[STM]

Dear all,

Please kindly enlighten me on what it means and how to confirm purity of a substamce by HPLC. I read in some articles that involve synthesis and all they say is that e.g. the purity was confirmed by HPLC to be 97%.

For instance, if a compound has fluorescence property, does it mean i inject it into an HPLC under its favourable conditions (eluent, flow rate, ex/em wavelength etc) and look for how neat its chromatogram is?

I really wish to get a clear insight on what is meant by confiming purity by HPLC and how it is done. Other useful text, articles, weblinks helpful in this regard will be highly appreciated.

Thank you.

[Furanone]

Based on running chromatograms using a known 100% pure substance and comparing the peak areas for equal injections (or more likely average of say three injections each) to the unknown substance to be tested for purity, your unknown would give an average 97% of that same peak area of the 100% pure substance (assuming all other things held constant ie. detector response, sample injection volume, etc.). The 97% pure sample could also show some other small peaks (as the 3% impurities) but not necessarily, if the impurity is solvent.

[Babcock_Hall]

Just to amplify what Furanone said, if you saw two peaks in a ratio of 97:3, it would not necessarily mean that the product distribution is 97:3.  It depends on whether or not the detector is equally sensitive to both compounds.

[STM]

Thank you for your response @ Furanone and Babcock_Hall.

@Furanone: What will you advice in a situation where the standard or 100% pure substance doesnt exist? In the articles that I saw, the compounds were not commercially available. Hence, they had to be synthesized. The authors usually after reporting the NMR will then say the purity was confirmed by HPLC to be ..% pure. This is what I dont get clearly how they arrived at the % purity that is been quoted.

[Arkcon]

They have simply said, "It is 97% pure by HPLC."  That means the typical method for analysis doesn't show more than 3% impurities.  Now, by some other analytical method, it might be 90% pure, but they didn't clam that, so they don't have to test that.  Heck, just adding a mass spec detector could show their 97% pure peak has a significant mass impurity that's co-eluting.  Or running the HPLC on a chiral column could show its made of equal proportions of various diasteriomers, but that's up to them to decide if its worth checking.

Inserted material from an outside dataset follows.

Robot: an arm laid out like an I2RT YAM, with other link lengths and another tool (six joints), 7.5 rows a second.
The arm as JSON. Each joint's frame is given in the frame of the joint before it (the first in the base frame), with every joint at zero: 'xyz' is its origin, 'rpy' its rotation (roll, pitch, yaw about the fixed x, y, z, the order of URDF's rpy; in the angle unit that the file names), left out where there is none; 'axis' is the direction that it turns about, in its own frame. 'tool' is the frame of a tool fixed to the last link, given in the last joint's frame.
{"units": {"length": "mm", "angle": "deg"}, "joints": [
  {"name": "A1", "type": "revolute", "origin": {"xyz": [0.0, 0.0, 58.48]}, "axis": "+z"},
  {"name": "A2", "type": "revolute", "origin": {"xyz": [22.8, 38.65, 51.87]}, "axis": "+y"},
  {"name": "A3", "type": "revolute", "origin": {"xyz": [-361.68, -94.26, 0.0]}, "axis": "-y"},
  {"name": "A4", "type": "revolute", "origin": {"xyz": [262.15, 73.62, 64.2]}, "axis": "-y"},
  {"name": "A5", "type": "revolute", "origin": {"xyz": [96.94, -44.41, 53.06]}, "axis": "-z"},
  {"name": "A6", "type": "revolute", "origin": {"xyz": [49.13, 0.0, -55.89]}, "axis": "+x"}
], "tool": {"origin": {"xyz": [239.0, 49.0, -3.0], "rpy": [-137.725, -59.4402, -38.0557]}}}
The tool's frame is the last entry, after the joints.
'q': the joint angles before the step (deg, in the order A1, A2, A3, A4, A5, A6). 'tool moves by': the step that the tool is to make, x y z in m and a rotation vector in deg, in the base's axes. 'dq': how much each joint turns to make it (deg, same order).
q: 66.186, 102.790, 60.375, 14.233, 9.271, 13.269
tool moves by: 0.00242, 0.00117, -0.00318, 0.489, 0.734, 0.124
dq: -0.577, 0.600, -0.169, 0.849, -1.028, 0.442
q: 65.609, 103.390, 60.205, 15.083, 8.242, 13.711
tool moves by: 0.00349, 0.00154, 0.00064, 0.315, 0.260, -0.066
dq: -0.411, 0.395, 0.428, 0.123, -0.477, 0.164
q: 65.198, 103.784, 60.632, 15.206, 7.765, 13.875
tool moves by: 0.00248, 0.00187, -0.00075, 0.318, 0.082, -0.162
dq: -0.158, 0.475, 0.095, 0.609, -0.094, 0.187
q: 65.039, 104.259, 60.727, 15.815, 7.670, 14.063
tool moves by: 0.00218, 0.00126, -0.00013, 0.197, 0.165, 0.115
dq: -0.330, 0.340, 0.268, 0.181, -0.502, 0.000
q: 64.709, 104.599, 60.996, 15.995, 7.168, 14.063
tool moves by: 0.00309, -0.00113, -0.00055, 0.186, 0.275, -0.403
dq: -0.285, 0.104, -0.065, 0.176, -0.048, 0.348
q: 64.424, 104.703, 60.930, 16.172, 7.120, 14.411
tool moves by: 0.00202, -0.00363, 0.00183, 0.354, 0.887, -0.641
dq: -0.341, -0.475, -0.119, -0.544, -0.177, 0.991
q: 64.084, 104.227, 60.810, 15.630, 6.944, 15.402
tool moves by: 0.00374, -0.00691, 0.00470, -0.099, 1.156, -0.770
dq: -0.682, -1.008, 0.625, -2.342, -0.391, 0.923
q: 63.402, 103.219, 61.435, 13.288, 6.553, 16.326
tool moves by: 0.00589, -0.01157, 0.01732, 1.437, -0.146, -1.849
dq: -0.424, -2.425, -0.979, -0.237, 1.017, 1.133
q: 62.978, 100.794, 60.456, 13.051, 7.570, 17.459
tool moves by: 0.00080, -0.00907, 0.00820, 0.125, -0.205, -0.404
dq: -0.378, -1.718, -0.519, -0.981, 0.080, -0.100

Its possible to scan a peak under a PDA, and determine, within the limits of separation, if there is something under the peak that's distorting the spectrum.  Even something that doesn't absorb at the target wavelength is to distort the spectrum across the peak.  But I don't know if there's any evidence, in a research paper, that people are doing that.  But when developing a method meant to analyze a pharmaceutical, as an example, the regulatory agencies will want to see that.

[Furanone]

Thank you for your response @ Furanone and Babcock_Hall.

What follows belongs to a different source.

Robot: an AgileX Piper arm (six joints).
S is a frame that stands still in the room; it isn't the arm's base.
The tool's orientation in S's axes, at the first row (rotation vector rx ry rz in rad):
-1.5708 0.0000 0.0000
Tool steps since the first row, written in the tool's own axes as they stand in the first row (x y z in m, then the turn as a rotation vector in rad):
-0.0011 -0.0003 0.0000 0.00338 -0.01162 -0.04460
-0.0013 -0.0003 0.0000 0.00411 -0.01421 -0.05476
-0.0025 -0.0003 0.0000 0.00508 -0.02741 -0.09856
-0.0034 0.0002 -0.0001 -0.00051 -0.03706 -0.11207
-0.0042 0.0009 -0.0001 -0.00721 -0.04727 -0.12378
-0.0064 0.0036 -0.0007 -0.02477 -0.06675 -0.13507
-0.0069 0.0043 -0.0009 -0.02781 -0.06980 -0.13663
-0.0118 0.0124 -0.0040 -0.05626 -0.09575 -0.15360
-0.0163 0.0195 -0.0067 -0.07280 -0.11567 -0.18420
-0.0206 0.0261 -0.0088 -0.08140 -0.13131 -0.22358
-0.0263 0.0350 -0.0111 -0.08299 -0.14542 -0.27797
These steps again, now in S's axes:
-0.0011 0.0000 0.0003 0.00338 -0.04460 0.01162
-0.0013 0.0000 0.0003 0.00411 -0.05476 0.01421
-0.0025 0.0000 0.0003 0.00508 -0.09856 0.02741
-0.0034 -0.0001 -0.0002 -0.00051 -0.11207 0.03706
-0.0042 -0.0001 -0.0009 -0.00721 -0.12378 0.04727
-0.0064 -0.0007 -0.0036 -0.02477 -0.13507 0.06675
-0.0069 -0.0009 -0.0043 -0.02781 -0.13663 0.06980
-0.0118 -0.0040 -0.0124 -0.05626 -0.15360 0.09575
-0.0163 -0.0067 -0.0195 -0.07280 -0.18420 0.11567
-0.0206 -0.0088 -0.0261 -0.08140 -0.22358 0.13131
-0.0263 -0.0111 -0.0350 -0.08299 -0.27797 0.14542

@Furanone: What will you advice in a situation where the standard or 100% pure substance doesnt exist? In the articles that I saw, the compounds were not commercially available. Hence, they had to be synthesized. The authors usually after reporting the NMR will then say the purity was confirmed by HPLC to be ..% pure. This is what I dont get clearly how they arrived at the % purity that is been quoted.

I am guessing if all you can get commercially is the 97% then there is a good reason for this, and that is usually to purify that extra 3% is not economically feasible (Law of Diminishing Returns = lots of extra fractionation steps for very little extra compound). This is why 95% ethanol is easy and cheap to get (distillation limit before azeotrope), but anhydrous ethanol costs you your first born. Another thing to keep in mind is that it is usually listed as >97% or 97%+ which means it could be slightly higher than the reported 97%.

Can you not use this as your standard and just take into account in your calculations that the standard peak is 97% of what a pure 100% compound peak would be to correct for your assay peaks?